RDataFrame custom ActionHelper check if initialized when using MT

Hi,
@eguiraud ( I think you are the right one to ask :slight_smile: )
Is there a way for a custom ActionHelper to tell which of it’s slots have been Initialized. My custom action helper uses the InitTask function to read elements in the input tree to configure the binning of custom histograms it keeps track of. During the Finalize() function I perform a merging of said histograms. This will fail because the RDataFrame can have more workers than are being used (?) and then some of the slots are not being initialized. Right now I have a custom implementation in my helper that keeps track if a slot has been initialized or not. But i think this problem may be more general and all Helpers which require Initialization before processing events are affected by this issue. In case an example is needed I have provided a small file below showing some pseudo code example of where the problem appears.helper.hxx (1.6 KB)
Do you have any tips?
Best regards,
Lukas
ROOT Version: v6.19/01
Platform: Not Provided
Compiler: Not Provided


Hi Lukas,
welcome to the ROOT forum – and with a tough question, too! :smile:

We should really document InitTask better (PRs are welcome, I’m away from ROOT work at the moment): not only it can happen that it’s not called for some slots (imagine only one task is created, because the file is very small, but you are running with 64 slots – then InitTask) but it can also be called more than one time per slot (e.g. if your file is very large and RDF splits it in 20 processing tasks, while you only have 4 slots/threads in the thread pool).

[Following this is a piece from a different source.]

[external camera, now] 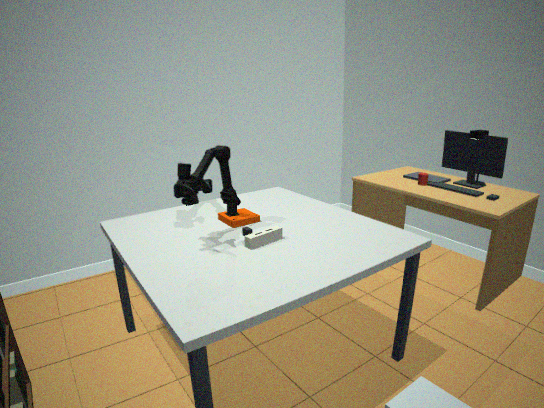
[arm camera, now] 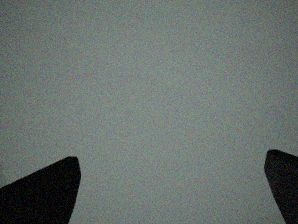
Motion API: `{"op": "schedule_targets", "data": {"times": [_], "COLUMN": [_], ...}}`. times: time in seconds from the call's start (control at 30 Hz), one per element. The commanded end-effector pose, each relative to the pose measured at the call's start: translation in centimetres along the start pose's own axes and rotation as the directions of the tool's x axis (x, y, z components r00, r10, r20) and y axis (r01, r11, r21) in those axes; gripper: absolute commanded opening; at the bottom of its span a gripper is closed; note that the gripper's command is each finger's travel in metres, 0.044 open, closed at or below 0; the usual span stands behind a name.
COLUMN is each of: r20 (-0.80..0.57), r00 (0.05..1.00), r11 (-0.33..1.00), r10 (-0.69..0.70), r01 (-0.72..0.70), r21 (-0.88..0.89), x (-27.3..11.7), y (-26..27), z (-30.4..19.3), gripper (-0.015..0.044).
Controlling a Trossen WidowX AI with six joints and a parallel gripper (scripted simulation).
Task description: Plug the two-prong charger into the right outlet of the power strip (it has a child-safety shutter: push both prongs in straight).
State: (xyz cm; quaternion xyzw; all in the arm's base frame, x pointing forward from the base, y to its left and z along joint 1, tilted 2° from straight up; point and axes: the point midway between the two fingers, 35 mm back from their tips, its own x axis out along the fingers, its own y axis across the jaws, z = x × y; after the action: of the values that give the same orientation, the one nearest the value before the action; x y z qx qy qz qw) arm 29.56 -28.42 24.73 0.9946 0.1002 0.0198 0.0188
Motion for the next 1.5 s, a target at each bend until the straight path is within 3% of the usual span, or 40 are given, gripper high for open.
{"op": "schedule_targets", "data": {"times": [0.0,0.37,0.8,1.13,1.47], "r20": [0.000,0.043,0.146,0.256,0.383], "r00": [1.000,0.999,0.988,0.965,0.923], "r11": [1.000,0.912,0.599,0.267,-0.081], "r10": [0.001,0.033,0.058,0.058,0.042], "r01": [-0.001,-0.047,-0.151,-0.262,-0.379], "r21": [0.007,0.406,0.786,0.927,0.922], "x": [0.0,3.0,6.3,8.4,9.9], "y": [0.0,-0.4,-1.7,-3.4,-5.7], "z": [0.0,1.3,3.7,5.9,8.2], "gripper": [0.0426,0.0440,0.0440,0.0440,0.0440]}}
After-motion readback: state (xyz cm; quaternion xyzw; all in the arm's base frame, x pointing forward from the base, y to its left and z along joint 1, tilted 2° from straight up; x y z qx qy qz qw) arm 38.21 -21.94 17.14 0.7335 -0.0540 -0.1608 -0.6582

i think this problem may be more general and all Helpers which require Initialization before processing events are affected by this issue.

In general you should use Initialize, not InitTask, to perform initialization that you need to be done for every slot. I understand that in your case you need information from the TTree itself to initialize the slots.
In that case you can use empty histograms or nullptrs to indicate slots that have not been initialized, and deal with them appropriately in Finalize.

I hope this helps.
Cheers,
Enrico

Hi Enrico,

Thanks a lot for your explanations. They have been very helpful. Implementing an appropriate check i n the Finalize and InitTask to make sure every slot is initiated at most once and only initiated slots pass on to the merging function now enables my helper to work with multi threading enabled.
If I understand correctly, during the time of Initialize there is no way of knowing already how many slots will be used by the data source, which does the looping. So the only information that one could retrieve is the maximum number of slots given by ROOT::GetImplicitMTPoolSize()?

This solved my problem.
Thanks :slight_smile:,
Lukas

Due to how the task scheduling works (thread pool with per-thread task queues with work stealing), it’s never possible to know in advance with certainty how many of the available slots will actually be used.

This topic was automatically closed 14 days after the last reply. New replies are no longer allowed.